:: GIVEN ENTRIES
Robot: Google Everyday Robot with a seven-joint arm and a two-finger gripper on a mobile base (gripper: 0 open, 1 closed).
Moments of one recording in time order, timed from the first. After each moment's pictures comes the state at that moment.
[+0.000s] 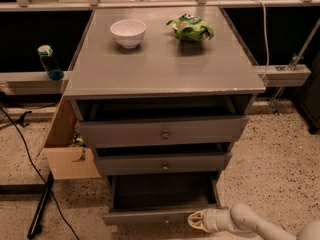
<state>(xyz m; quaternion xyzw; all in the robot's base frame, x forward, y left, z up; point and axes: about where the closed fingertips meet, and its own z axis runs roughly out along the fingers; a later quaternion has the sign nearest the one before) 0.453 -0.155 0.149 -0.63 0.66 0.21 0.36</state>
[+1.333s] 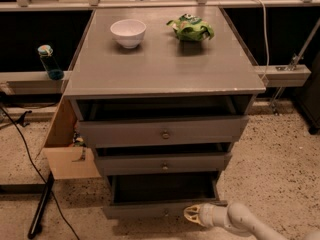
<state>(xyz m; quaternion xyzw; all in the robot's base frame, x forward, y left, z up) 0.493 -0.139 0.160 -0.63 0.63 0.17 0.43</state>
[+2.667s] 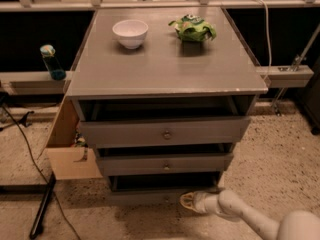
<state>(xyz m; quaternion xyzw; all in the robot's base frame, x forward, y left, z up) 0.547 -0.126 0.149 -0.64 0.63 0.13 0.41</state>
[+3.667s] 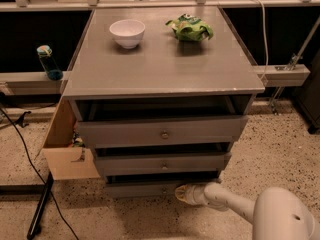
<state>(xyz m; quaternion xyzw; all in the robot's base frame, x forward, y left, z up) 0.590 -0.107 0.136 -0.66 0.65 0.07 0.37</state>
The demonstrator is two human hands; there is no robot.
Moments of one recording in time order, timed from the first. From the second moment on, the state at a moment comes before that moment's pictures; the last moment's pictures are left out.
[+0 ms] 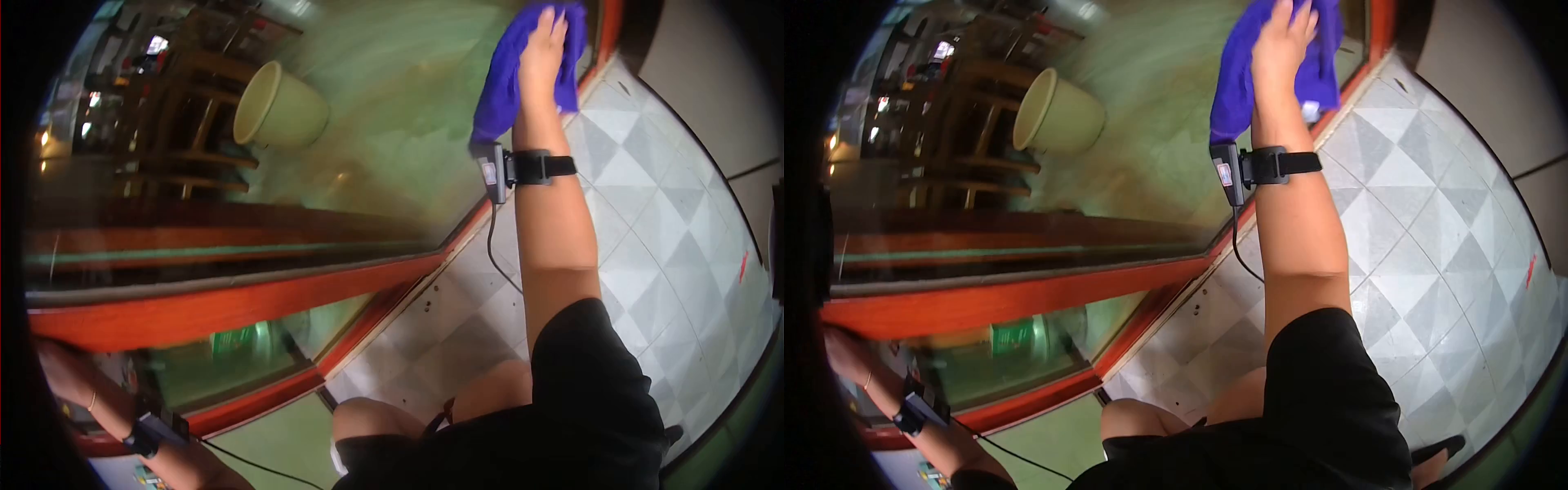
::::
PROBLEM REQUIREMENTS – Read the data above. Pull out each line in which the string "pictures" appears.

WRITTEN SOLUTION –
Moments of one recording in time order, timed from the first. After each moment's pictures comes the state at that moment.
Moments of one recording in time order, timed from the first. From the second moment on, the state at a moment comes before that moment's pictures; the last moment's pictures are left out.

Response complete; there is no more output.